Bernardo Brum, doutor em comunicação e crítico de cinema, destaca que, embora a curiosidade sobre o assunto sempre tenha existido, os podcasts reacenderam esse interesse. Ele acredita que as produções em formato de áudio oferecem uma experiência única, e superam as possíveis censuras associadas à exibição desse conteúdo na televisão ou no cinema. Brum argumenta que as pessoas se sentem mais à vontade para consumir temas sensíveis e se aprofundar no assunto em um ambiente mais privado, facilitado pelo uso de fones de ouvido. De acordo com o crítico, "A materialidade do podcast nos leva a nível superior de tolerância".


Chico Felitti, jornalista e criador dos podcasts "A mulher da casa abandonada" e "O ateliê", destaca a mudança significativa na forma como as histórias de crime são contadas ao longo do tempo. "Se antes o que fazia muito sucesso era o sensacionalismo, acredito que hoje em dia as histórias que mais chamam a atenção são aquelas que ilustram um caráter mais profundo", afirma. Segundo ele, o interesse do público existe quando um crime reflete toda uma sociedade.


Um exemplo claro dessa tendência é o retorno do programa "Linha Direta", que fez sucesso nos anos 90 e recentemente voltou em um novo formato. Agora, além de apresentar casos, o programa inclui diálogos com especialistas e entrevistas com amigos e parentes das vítimas.

Quadro simulando mesa de detetive. Foto: Freepik

A ética na produção


À medida que o gênero “True Crime” continua a crescer em vários formatos, de podcasts a séries de streaming, muitas questões éticas sobre a produção dessas histórias e seu impacto na sociedade têm surgido. Chico Felitti enfatiza a importância de considerar a relevância pública do assunto. Ele afirma: "O limite da cobertura de crime, para mim, está na relevância pública do tema. É muito diferente de noticiar um crime apenas pela curiosidade que ele possa despertar. Isso não me interessa".
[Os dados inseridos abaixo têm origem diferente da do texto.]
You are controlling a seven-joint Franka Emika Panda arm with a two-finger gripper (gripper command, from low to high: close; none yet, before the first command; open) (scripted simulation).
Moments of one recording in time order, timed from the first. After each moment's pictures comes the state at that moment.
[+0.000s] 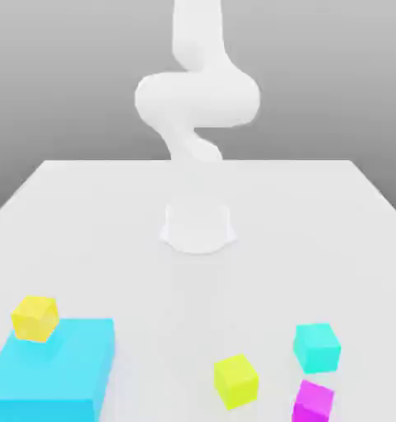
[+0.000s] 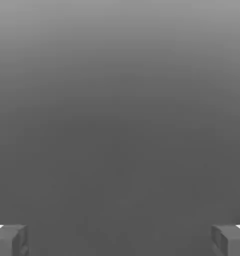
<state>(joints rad) 0.02 -0.71 -0.01 -2.33 0.01 2.34 0.77</state>
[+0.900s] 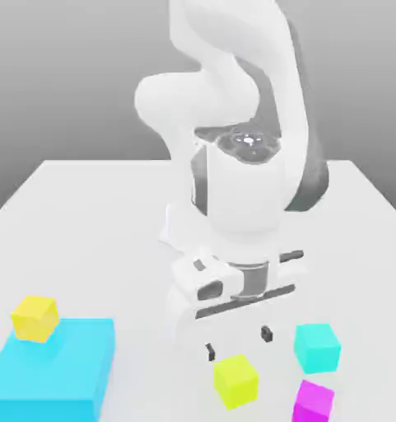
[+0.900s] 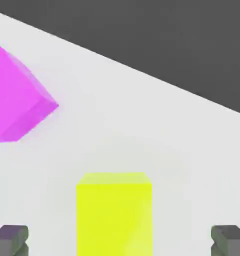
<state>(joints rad) 0.14 0.28 -0.01 -2.56 0.01 2.84 0.50</state>
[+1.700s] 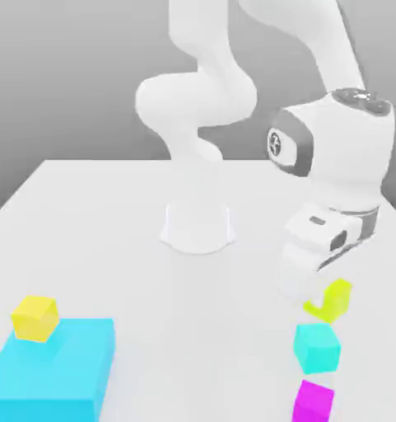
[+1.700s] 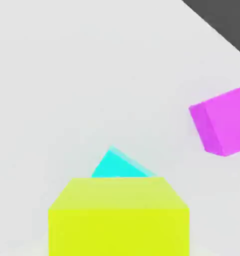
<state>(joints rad) 0.37 0.07 0.11 -2.64 -0.02 2.71 0.54</state>
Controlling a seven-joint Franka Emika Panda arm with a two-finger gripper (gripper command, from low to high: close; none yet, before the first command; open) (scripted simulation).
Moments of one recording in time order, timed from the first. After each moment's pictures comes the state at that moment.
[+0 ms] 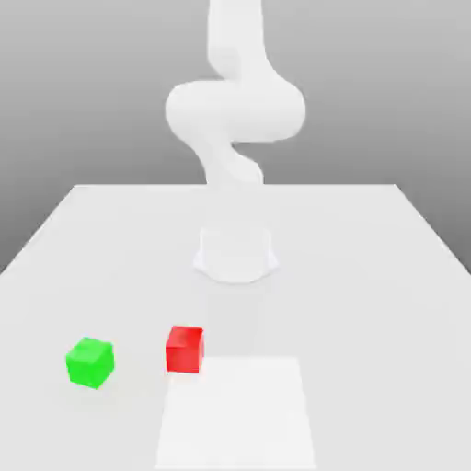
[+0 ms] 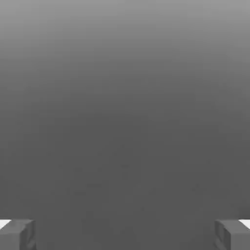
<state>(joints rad) -0.01 -0.74 -0.02 -2.37 -0.01 2.35 0.79</state>
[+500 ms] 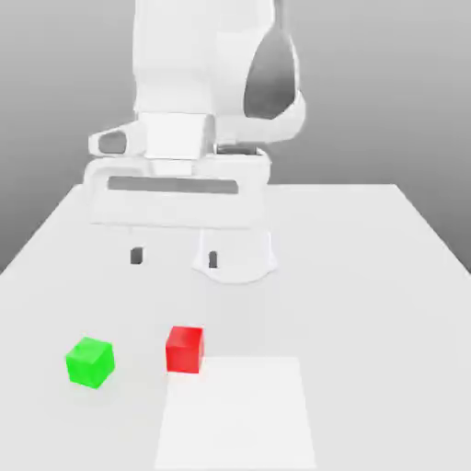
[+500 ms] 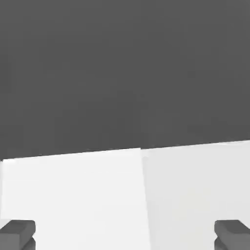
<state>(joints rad) -0.10 -0.30 -0.13 -2.88 -0.06 2.72 0.72</state>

Itanielly Macedo, perita criminal e consumidora de conteúdo "true crime", compartilha sua perspectiva. Ela ressalta que as obras desse gênero frequentemente exploram as motivações por trás dos crimes, sem necessariamente justificar ou romantizar as ações dos criminosos. "Mostrar os porquês de uma pessoa cometer um crime não significa defender, é apenas um apontamento".


Macedo também destaca que a sociedade muitas vezes não está preparada para lidar com certos tipos de informações, o que pode ser um problema. No entanto, ela argumenta que, em geral, criar espaço para discussão e reflexão sobre temas complexos pode gerar mais benefícios do que malefícios.


Bernardo Brum explica que contar essas histórias é um desafio complexo e salienta a necessidade de ser claro sobre as intenções ao abordá-las. Brum provoca: "Existe maneira ética de representar um crime? O criador precisa deixar claro a sua intenção. É um objeto muito complexo”.


Brum também aponta a importância de evitar abordagens espetaculares e glamorosas ao contar histórias de crimes reais. Ele ressalta que, historicamente, as pessoas sempre se interessaram por essas narrativas, mas o desafio está em encontrar maneiras éticas de representá-las. "É algo que precisamos buscar, mesmo que nunca alcancemos completamente a ética na representação dos crimes.”